Ashleigh took that information and dug through backgrounds, resumes, feedback and other information to help employees find new roles — saving jobs while also growing the company. 

“I don’t think that I have ever felt better about work that I’ve done for a company that I’ve worked for than I did at that moment because we were saving people’s livelihoods,” Ashleigh says. “And a lot of these folks were not gonna be people who could leave Credit Karma and find another job the next day because a lot of these roles were business lines that weren’t happening elsewhere, either.”

Through this approach, Colleen and Ashleigh were able to redeploy employees rather than cut them loose.

Rethinking Growth Paths for Your Employees

Finding alternatives to layoffs can have longer-term benefits than simply laying off your employees.
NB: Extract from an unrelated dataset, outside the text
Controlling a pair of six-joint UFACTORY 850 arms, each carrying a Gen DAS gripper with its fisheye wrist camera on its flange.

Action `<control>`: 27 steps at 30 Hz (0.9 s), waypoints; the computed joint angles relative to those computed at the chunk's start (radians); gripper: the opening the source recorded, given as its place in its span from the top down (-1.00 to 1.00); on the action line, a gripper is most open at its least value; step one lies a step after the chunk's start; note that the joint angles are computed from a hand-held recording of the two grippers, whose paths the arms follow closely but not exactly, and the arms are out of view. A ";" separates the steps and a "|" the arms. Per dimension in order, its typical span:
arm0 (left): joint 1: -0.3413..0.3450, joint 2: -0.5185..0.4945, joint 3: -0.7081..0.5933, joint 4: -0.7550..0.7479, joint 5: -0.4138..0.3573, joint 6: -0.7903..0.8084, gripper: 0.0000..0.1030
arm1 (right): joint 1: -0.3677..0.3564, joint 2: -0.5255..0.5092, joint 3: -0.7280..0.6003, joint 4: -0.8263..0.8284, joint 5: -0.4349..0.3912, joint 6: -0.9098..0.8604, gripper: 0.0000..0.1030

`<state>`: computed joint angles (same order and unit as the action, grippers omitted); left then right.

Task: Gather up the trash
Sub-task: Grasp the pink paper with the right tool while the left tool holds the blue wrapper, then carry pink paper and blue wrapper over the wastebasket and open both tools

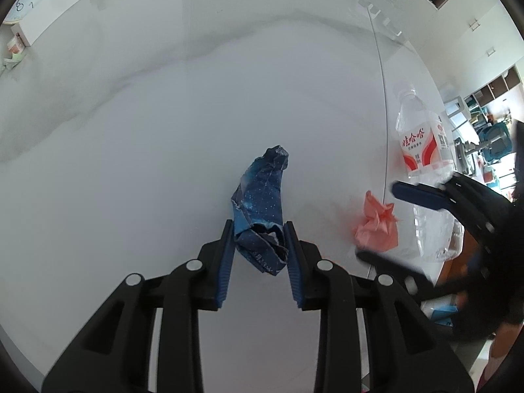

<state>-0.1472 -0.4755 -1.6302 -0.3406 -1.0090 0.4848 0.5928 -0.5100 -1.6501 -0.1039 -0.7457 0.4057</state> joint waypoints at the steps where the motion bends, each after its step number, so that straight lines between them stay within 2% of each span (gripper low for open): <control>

I believe that layoffs are a short-term remedy that is executed without much consideration for the long-term effects on organizations. 

Credit Karma’s approach is a great case study for chief people officers to understand, and Colleen shares that it’s the company’s “best growth story” they’ve ever had. 

“There are very few times in an employee’s life that they can just get to try something out that they really wanted to try and get paid for it. And we all talk about career growth is important and ‘oh, you can move around,’  and that’s a benefit of being at bigger companies,” Colleen says. 

Through these redeployments, Colleen and Ashleigh say, employees gained a greater appreciation for their co-workers across departments. 

This approach also emphasized the importance of internal mobility and whether managers buy in to that concept. 

“I think it did two things for us. When everyone was struggling to rebuild their recruiting team, ours was already there,” Ashleigh says. “They were still in the building, right? We just started to bring them back. And two, I think it put a completely different lens on that internal mobility conversation across the whole company. And so we don’t have managers blocking internal moves.”

Credit Karma weathered the pandemic and ultimately completed its sale to Intuit in large part by keeping its talent, putting people first and helping them find new career paths while strengthening the company. 

“If you’re gonna take a chance on somebody, why wouldn’t you take a chance on somebody who already works here?” Colleen says. “We have a proof point that you can do that — you can bring in people from the organization who don’t have the same skill set and make them successful. And I think that narrative is so critical for where we are at right now.”